### TASK
Using the listing below, select the lines with the word "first" and copy them.
━━━━━ SUPPLIED MATERIAL
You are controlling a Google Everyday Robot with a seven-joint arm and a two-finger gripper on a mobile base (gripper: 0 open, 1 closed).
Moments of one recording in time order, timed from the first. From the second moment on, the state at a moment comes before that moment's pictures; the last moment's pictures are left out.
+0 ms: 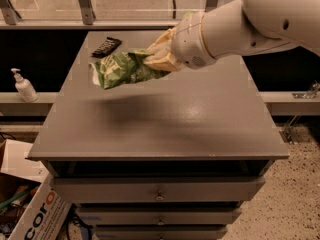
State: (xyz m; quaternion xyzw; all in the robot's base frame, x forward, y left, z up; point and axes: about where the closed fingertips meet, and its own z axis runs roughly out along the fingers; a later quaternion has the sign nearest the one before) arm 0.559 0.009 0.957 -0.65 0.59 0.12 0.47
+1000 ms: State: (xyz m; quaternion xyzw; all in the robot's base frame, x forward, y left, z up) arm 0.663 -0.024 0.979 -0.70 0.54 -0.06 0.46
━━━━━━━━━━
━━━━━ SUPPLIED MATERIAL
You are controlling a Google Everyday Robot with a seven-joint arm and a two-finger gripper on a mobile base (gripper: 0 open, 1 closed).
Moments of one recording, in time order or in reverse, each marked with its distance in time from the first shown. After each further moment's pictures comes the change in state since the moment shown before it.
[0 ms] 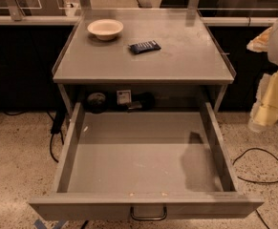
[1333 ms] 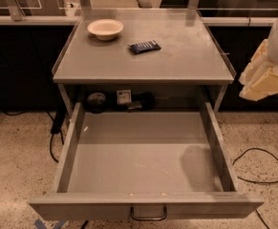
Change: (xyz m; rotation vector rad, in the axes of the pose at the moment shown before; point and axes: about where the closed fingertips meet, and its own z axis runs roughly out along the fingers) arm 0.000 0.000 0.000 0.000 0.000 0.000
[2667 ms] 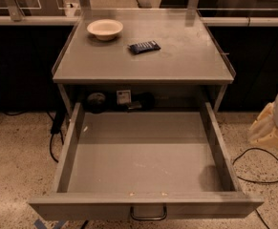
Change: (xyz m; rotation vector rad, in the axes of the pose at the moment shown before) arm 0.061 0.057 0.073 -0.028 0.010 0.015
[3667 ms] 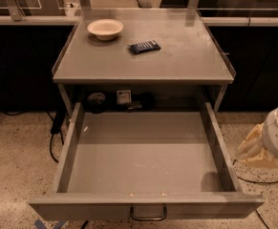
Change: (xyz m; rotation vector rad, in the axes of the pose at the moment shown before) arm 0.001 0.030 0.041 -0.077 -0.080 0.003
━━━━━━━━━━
### RESPONSE TO THIS TASK
Moments of one recording in time order, timed from the first. From the second moment on, the state at a moment comes before that moment's pictures; the last moment's pictures are left out.
Moments of one recording, in time order or in reverse, each marked with its distance in time from the first shown. After each further moment's pictures comes the change in state since the moment shown before it.

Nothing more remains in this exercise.